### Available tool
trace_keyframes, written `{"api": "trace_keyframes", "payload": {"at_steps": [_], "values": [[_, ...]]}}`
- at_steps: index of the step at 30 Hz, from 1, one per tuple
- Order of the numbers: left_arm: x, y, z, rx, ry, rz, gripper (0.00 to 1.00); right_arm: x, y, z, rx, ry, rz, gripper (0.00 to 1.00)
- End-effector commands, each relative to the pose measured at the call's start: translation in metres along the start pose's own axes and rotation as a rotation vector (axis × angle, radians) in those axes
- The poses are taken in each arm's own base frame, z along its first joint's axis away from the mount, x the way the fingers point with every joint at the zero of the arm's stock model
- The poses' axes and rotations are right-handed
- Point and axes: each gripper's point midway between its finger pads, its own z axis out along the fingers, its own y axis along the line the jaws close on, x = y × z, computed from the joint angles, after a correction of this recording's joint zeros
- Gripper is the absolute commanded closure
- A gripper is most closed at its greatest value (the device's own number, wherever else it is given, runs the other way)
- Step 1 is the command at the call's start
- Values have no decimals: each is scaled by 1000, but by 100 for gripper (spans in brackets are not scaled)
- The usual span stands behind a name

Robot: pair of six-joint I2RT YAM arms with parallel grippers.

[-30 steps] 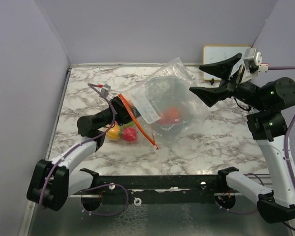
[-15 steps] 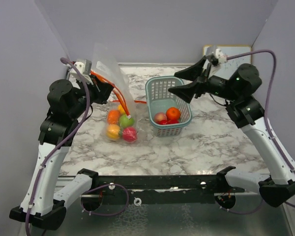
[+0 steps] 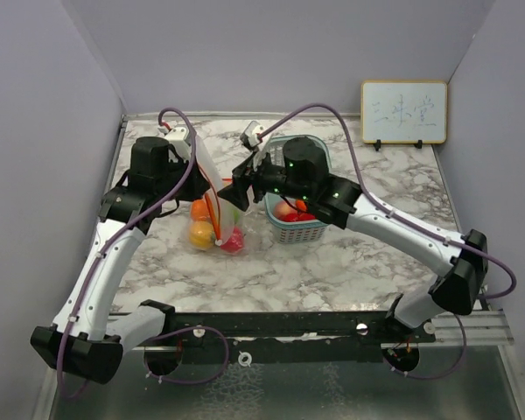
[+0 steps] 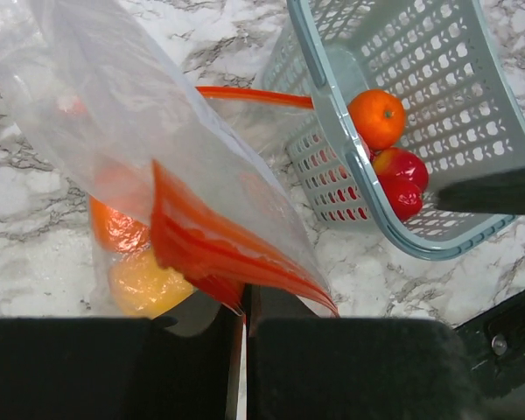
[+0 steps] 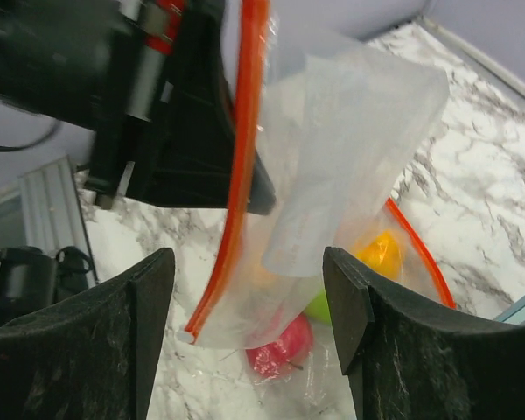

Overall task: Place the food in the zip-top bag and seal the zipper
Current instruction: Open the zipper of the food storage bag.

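The clear zip-top bag [image 3: 219, 229] hangs at the table's left with its mouth lifted. My left gripper [image 3: 198, 175] is shut on the zipper [image 4: 227, 262], the red-orange strip caught between its fingertips [image 4: 243, 315]. Food in the bag: an orange fruit [image 4: 114, 229], a yellow one [image 4: 144, 284], a red one [image 5: 280, 346] and a green one [image 5: 319, 306]. My right gripper [image 5: 249, 297] is open and straddles the bag's hanging edge. The zipper strip [image 5: 236, 175] runs down between its fingers without touching either pad. More food, an orange fruit [image 4: 376, 118] and a red one [image 4: 401, 171], lies in the teal basket [image 4: 332, 131].
The teal mesh basket [image 3: 308, 232] stands just right of the bag, partly under my right forearm. A small whiteboard [image 3: 403, 111] leans on the back wall at the right. Walls close in the table at left, back and right.
The bag went from draped over the basket to hanging at the left from my raised left gripper. My right arm swung from the back right to the bag, its jaws narrowing somewhat.
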Motion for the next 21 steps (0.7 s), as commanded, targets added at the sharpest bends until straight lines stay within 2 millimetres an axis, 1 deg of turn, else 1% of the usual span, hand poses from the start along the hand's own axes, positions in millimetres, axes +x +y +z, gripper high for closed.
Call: {"api": "trace_keyframes", "payload": {"at_steps": [1,5,9,12,16,21], "values": [[-13,-11,-13,44,-47,33,100,-6,-28,19,156,-39,0,32],[-10,-10,-9,47,-39,30,100,7,-21,33,146,-7,3,32],[-14,-13,-5,61,-45,29,100,15,-16,41,129,3,16,32],[-16,-12,-3,58,-45,30,100,20,-10,44,102,14,23,32],[-16,-10,1,52,-44,31,100,20,0,41,83,15,20,32],[-20,-12,4,61,-48,31,100,34,-5,47,119,62,21,32]]}}
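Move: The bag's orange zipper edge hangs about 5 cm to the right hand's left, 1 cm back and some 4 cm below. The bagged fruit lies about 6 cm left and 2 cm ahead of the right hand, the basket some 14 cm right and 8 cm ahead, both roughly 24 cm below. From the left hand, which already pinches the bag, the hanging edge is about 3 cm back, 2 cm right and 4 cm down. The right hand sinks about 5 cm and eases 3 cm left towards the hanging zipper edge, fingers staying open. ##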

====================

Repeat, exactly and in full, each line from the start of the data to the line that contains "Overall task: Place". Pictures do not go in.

### Available tool
trace_keyframes, written `{"api": "trace_keyframes", "payload": {"at_steps": [_], "values": [[_, ...]]}}`
- at_steps: index of the step at 30 Hz, from 1, one per tuple
- Order of the numbers: left_arm: x, y, z, rx, ry, rz, gripper (0.00 to 1.00); right_arm: x, y, z, rx, ry, rz, gripper (0.00 to 1.00)
- End-effector commands, each relative to the pose measured at the call's start: translation in metres along the start pose's own axes and rotation as a rotation vector (axis × angle, radians) in those axes
- The poses are taken in each arm's own base frame, z along its first joint's axis away from the mount, x the way the fingers point with every joint at the zero of the arm's stock model
- The poses' axes and rotations are right-handed
- Point and axes: each gripper's point midway between its finger pads, its own z axis out along the fingers, its own y axis along the line the jaws close on, x = y × z, computed from the joint angles, after a correction of this recording's joint zeros
- Gripper is the absolute commanded closure
- A gripper is most closed at its greatest value (the device's own number, wherever else it is given, runs the other way)
- Step 1 is the command at the call's start
- Values have no decimals: each is scaled by 1000, but by 100 for gripper (spans in brackets are not scaled)
- The usual span stands behind a name

Robot: pair of six-joint I2RT YAM arms with parallel grippers.

[-30 steps] 
[-15 steps] 
[+0 steps] 
[+0 steps] 
[+0 steps] 

Overall task: Place the food in the zip-top bag and seal the zipper

The required answer is now complete.